■ **DIRECTIONS FOR THIS TASK**: Reproduce the data exactly; no word may be added or dropped.

■ ■ ■ ■ ■

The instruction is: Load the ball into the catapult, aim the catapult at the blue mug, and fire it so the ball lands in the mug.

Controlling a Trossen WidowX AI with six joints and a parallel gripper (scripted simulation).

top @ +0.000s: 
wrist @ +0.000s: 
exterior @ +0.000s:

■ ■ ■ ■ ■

■ **RESPONSE BELOW**:
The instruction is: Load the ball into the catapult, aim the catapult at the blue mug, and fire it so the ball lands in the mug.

Controlling a Trossen WidowX AI with six joints and a parallel gripper (scripted simulation).

top @ +0.000s: 
wrist @ +0.000s: 
exterior @ +0.000s:

That finishes the output for this exercise.